| TASK BRIEF |
The lines to copy are those with "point" in them. Pull each one from the entries below.

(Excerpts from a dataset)

----------

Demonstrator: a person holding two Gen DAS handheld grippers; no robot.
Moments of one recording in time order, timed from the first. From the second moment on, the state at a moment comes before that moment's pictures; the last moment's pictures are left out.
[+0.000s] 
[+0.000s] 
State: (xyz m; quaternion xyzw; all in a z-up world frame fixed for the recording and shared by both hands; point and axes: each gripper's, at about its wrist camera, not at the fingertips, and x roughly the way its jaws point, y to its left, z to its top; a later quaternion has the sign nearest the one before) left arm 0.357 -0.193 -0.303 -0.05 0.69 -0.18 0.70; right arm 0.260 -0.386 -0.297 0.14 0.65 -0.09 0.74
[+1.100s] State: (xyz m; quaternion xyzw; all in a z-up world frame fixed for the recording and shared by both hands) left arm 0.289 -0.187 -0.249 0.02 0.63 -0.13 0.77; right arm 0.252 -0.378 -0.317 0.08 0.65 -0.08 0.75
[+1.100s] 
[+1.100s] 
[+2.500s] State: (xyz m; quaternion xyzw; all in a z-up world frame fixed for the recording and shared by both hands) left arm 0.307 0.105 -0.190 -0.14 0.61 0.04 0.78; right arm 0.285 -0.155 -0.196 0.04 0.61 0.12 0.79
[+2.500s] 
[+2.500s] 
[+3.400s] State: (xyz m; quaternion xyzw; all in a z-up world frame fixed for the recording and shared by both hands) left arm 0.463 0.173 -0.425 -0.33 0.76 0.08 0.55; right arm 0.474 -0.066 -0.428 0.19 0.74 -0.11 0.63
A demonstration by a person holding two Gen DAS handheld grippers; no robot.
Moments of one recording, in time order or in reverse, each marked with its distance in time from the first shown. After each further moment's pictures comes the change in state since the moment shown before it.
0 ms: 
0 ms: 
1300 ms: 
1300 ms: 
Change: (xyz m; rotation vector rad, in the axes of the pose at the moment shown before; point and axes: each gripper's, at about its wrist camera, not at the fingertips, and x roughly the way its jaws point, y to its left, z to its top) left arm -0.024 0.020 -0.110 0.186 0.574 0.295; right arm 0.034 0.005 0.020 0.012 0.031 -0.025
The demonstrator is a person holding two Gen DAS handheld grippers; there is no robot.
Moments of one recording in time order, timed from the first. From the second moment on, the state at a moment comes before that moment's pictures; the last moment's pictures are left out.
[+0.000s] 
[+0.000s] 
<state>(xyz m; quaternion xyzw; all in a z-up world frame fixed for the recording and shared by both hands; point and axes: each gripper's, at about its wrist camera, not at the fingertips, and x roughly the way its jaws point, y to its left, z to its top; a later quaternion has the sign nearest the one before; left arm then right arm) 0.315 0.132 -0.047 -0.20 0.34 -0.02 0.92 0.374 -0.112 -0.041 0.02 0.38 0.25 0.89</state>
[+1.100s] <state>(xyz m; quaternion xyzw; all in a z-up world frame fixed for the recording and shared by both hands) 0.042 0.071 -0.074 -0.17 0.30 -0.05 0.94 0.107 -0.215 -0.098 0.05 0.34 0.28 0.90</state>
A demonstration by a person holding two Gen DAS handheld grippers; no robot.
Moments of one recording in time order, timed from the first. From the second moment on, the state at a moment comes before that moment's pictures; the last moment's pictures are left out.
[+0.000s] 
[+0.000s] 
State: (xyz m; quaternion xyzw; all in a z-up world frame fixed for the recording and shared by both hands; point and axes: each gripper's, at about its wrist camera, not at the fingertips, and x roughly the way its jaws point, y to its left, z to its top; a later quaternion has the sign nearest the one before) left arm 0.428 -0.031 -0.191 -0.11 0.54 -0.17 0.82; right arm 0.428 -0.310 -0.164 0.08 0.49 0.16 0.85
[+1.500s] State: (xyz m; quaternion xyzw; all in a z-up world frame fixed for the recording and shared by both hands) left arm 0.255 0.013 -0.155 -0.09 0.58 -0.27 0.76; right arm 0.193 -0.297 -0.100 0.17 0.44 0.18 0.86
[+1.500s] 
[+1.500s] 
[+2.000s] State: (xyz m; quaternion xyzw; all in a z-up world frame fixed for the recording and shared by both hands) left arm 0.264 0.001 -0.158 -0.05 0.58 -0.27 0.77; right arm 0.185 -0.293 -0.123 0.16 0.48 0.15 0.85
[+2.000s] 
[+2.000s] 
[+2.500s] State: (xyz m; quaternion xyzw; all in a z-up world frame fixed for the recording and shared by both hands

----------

| EXPECTED OUTPUT |
State: (xyz m; quaternion xyzw; all in a z-up world frame fixed for the recording and shared by both hands; point and axes: each gripper's, at about its wrist camera, not at the fingertips, and x roughly the way its jaws point, y to its left, z to its top; a later quaternion has the sign nearest the one before) left arm 0.357 -0.193 -0.303 -0.05 0.69 -0.18 0.70; right arm 0.260 -0.386 -0.297 0.14 0.65 -0.09 0.74
Change: (xyz m; rotation vector rad, in the axes of the pose at the moment shown before; point and axes: each gripper's, at about its wrist camera, not at the fingertips, and x roughly the way its jaws point, y to its left, z to its top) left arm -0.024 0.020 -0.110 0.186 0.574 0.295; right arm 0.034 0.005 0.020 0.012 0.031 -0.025
<state>(xyz m; quaternion xyzw; all in a z-up world frame fixed for the recording and shared by both hands; point and axes: each gripper's, at about its wrist camera, not at the fingertips, and x roughly the way its jaws point, y to its left, z to its top; a later quaternion has the sign nearest the one before; left arm then right arm) 0.315 0.132 -0.047 -0.20 0.34 -0.02 0.92 0.374 -0.112 -0.041 0.02 0.38 0.25 0.89</state>
State: (xyz m; quaternion xyzw; all in a z-up world frame fixed for the recording and shared by both hands; point and axes: each gripper's, at about its wrist camera, not at the fingertips, and x roughly the way its jaws point, y to its left, z to its top; a later quaternion has the sign nearest the one before) left arm 0.428 -0.031 -0.191 -0.11 0.54 -0.17 0.82; right arm 0.428 -0.310 -0.164 0.08 0.49 0.16 0.85

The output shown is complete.